### Your assignment
Extract every line of the material that holds the string "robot".

--- Dataset Enclosed Below ---

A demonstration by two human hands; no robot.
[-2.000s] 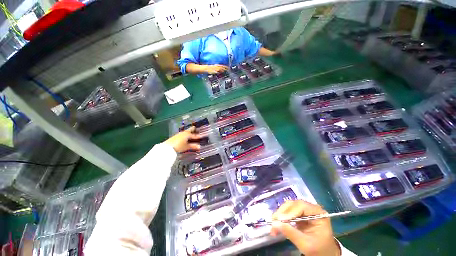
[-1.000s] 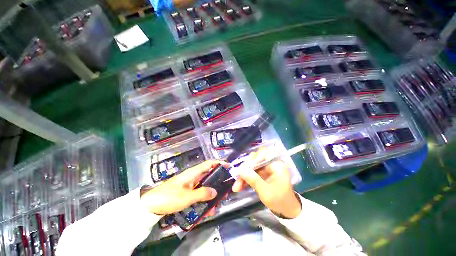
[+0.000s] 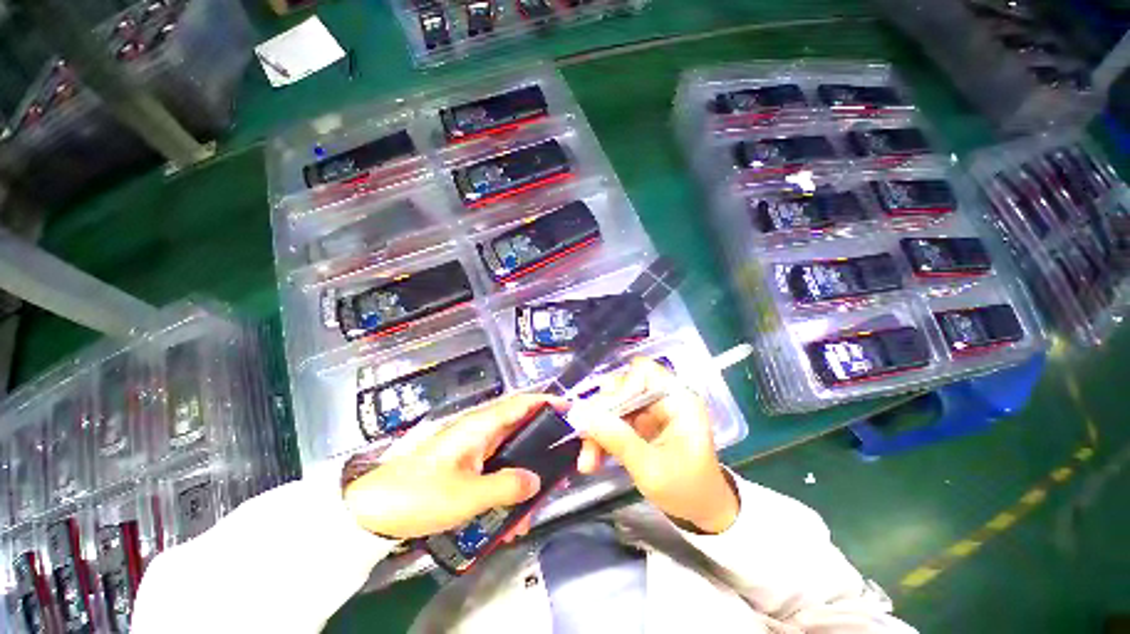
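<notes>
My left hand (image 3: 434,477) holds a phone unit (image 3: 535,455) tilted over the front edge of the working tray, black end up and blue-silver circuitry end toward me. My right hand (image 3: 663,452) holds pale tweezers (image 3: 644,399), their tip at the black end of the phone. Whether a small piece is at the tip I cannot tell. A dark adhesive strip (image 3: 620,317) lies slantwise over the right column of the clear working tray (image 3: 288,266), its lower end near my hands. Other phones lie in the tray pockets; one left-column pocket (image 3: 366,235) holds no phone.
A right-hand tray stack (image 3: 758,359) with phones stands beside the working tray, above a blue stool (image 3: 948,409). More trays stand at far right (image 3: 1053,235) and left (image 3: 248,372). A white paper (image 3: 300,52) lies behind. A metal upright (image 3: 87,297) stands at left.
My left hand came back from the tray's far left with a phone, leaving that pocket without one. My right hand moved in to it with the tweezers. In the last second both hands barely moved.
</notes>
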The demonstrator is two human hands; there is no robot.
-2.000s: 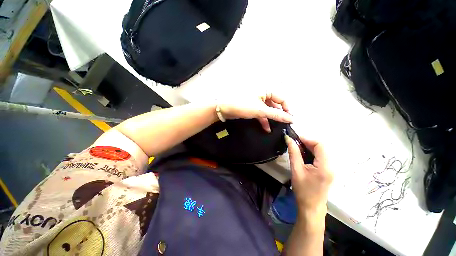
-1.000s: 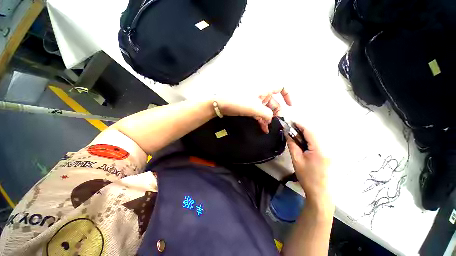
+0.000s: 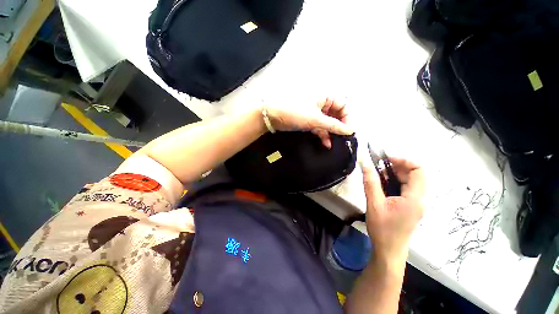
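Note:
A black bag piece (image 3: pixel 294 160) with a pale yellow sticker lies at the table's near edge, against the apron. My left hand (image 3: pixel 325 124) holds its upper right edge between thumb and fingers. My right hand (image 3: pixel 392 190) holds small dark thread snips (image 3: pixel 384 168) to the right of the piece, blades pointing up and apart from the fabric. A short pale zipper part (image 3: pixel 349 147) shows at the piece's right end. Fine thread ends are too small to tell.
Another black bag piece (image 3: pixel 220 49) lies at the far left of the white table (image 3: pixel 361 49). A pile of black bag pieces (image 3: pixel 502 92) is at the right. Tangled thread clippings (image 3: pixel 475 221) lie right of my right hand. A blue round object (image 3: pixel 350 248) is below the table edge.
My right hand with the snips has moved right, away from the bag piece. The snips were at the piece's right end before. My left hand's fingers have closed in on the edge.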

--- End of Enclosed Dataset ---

### Written solution
A demonstration by two human hands; no robot.
The demonstrator is two human hands; there is no robot.

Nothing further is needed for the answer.